AUTHOR=Luechtefeld Thomas , Bozada Thomas , Goel Rahul , Wang Lin , Paller Channing J. TITLE=Applications for open access normalized synthesis in metastatic prostate cancer trials JOURNAL=Frontiers in Artificial Intelligence VOLUME=5 YEAR=2022 URL=https://www.frontiersin.org/journals/artificial-intelligence/articles/10.3389/frai.2022.984836 DOI=10.3389/frai.2022.984836 ISSN=2624-8212 ABSTRACT=

Recent metastatic castration-resistant prostate cancer (mCRPC) clinical trials have integrated homologous recombination and DNA repair deficiency (HRD/DRD) biomarkers into eligibility criteria and secondary objectives. These trials led to the approval of some PARP inhibitors for mCRPC with HRD/DRD indications. Unfortunately, biomarker-trial outcome data is only discovered by reviewing publications, a process that is error-prone, time-consuming, and laborious. While prostate cancer researchers have written systematic evidence reviews (SERs) on this topic, given the time involved from the last search to publication, an SER is often outdated even before publication. The difficulty in reusing previous review data has resulted in multiple reviews of the same trials. Thus, it will be useful to create a normalized evidence base from recently published/presented biomarker-trial outcome data that one can quickly update. We present a new approach to semi-automating normalized, open-access data tables from published clinical trials of metastatic prostate cancer using a data curation and SER platform. Clinicaltrials.gov and Pubmed.gov were used to collect mCRPC clinical trial publications with HRD/DRD biomarkers. We extracted data from 13 publications covering ten trials that started before 22nd Apr 2021. We extracted 585 hazard ratios, response rates, duration metrics, and 543 adverse events. Across 334 patients, we also extracted 8,180 patient-level survival and biomarker values. Data tables were populated with survival metrics, raw patient data, eligibility criteria, adverse events, and timelines. A repeated strong association between HRD and improved PARP inhibitor response was observed. Several use cases for the extracted data are demonstrated via analyses of trial methods, comparison of treatment hazard ratios, and association of treatments with adverse events. Machine learning models are also built on combined and normalized patient data to demonstrate automated discovery of therapy/biomarker relationships.
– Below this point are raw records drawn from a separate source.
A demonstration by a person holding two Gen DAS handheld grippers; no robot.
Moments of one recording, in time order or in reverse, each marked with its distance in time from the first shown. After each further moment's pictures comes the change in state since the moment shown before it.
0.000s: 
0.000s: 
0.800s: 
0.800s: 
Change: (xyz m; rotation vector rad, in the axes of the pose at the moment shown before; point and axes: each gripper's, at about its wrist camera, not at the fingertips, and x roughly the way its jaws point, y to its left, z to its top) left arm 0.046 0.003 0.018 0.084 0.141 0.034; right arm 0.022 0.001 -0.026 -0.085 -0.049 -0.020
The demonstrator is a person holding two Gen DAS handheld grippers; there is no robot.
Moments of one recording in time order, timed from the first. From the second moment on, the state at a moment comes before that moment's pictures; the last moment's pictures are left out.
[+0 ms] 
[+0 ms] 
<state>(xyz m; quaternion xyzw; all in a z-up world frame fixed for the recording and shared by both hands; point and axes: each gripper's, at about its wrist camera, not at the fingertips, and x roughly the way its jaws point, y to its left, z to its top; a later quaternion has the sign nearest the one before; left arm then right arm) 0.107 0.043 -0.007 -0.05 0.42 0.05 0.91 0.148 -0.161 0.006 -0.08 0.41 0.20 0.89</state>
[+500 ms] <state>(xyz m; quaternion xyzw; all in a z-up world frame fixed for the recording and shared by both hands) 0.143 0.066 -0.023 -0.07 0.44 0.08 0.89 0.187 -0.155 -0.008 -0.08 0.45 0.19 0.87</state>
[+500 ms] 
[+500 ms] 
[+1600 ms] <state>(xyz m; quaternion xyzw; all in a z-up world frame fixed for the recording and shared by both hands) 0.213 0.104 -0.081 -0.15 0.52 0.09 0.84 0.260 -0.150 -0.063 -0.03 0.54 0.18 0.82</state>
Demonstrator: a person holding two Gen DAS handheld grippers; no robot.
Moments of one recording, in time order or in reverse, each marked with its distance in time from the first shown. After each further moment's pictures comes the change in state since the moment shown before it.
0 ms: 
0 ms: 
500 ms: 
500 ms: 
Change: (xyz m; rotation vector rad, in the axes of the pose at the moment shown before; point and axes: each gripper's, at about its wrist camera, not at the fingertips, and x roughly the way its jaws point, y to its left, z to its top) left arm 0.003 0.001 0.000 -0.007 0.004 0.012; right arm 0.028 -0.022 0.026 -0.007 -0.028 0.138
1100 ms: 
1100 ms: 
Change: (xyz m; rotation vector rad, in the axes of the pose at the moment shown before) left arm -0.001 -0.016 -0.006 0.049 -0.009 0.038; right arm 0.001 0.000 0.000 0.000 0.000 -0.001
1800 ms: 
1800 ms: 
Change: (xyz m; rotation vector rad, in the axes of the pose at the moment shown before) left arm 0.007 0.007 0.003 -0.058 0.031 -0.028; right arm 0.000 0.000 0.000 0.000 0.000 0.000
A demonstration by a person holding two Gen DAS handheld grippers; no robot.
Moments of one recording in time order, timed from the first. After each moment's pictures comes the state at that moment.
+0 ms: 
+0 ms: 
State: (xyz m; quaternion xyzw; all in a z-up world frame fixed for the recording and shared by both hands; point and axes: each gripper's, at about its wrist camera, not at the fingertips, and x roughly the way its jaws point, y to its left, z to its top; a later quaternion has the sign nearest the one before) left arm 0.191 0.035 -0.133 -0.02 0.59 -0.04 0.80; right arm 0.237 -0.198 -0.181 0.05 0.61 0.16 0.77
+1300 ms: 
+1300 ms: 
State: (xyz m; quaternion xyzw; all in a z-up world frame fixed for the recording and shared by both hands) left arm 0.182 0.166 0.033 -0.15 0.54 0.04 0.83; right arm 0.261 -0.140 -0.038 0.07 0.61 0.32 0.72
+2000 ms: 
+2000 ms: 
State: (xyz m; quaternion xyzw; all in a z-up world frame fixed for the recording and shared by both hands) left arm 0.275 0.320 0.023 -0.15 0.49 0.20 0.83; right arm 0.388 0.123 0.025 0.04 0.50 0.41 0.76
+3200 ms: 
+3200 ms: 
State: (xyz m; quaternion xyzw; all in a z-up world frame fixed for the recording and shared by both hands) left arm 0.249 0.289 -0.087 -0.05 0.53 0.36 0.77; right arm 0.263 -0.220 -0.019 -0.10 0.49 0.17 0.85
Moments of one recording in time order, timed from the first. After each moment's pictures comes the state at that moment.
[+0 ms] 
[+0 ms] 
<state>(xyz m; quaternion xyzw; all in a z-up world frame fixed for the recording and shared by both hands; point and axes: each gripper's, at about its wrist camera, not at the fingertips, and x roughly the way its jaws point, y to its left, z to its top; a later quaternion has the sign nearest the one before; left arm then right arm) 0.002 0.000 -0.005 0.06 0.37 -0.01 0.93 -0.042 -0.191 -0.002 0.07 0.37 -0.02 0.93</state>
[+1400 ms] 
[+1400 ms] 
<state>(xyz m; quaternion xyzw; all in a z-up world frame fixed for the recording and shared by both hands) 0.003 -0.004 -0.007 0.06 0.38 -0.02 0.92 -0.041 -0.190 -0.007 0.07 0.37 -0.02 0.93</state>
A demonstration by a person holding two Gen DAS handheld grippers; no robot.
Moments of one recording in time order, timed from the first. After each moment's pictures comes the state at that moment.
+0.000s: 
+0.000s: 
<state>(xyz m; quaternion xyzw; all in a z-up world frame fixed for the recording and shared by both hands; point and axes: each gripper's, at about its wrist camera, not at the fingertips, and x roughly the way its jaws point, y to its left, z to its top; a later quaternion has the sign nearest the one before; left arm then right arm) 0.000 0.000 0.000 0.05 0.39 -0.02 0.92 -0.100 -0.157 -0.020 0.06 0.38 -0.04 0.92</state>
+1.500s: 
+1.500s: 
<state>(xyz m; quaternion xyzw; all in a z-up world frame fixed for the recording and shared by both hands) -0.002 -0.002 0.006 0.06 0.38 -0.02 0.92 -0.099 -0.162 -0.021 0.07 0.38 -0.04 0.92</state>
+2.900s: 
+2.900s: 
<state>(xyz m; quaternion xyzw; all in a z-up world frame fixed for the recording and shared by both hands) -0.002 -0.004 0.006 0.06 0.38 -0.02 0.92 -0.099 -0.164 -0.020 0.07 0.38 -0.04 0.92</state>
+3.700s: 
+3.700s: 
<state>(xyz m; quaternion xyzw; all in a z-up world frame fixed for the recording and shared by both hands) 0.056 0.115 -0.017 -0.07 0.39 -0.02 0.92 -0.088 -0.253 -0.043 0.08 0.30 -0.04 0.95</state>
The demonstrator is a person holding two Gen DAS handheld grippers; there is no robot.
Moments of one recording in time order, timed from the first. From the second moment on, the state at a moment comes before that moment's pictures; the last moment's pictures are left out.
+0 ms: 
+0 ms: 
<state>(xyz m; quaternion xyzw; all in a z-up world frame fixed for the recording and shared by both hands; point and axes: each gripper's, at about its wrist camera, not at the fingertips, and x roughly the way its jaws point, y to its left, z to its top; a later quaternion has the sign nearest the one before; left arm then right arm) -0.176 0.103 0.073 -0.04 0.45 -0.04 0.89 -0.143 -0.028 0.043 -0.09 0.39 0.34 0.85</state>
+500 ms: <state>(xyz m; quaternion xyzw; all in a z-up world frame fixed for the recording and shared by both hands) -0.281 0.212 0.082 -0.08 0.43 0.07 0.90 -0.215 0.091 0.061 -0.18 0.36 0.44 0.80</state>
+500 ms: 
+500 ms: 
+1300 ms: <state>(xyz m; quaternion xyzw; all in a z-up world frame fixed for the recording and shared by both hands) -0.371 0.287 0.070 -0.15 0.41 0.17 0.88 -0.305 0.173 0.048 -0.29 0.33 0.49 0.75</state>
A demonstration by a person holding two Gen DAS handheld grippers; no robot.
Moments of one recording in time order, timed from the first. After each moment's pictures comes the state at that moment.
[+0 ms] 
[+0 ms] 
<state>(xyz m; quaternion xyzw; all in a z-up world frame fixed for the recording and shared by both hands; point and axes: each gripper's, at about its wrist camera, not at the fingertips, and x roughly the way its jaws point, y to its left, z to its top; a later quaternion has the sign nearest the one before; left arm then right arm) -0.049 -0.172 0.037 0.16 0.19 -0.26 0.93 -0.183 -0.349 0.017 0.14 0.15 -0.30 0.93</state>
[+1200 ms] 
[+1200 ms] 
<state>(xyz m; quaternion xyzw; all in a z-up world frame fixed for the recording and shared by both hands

Overall, we demonstrate the value of systematically extracted and normalized data. We have also made our code open-source with simple instructions on updating the analyses as new data becomes available, which anyone can use even with limited programming knowledge. Finally, while we present a novel method of SER for mCRPC trials, one can also implement such semi-automated methods in other clinical trial domains to advance precision medicine.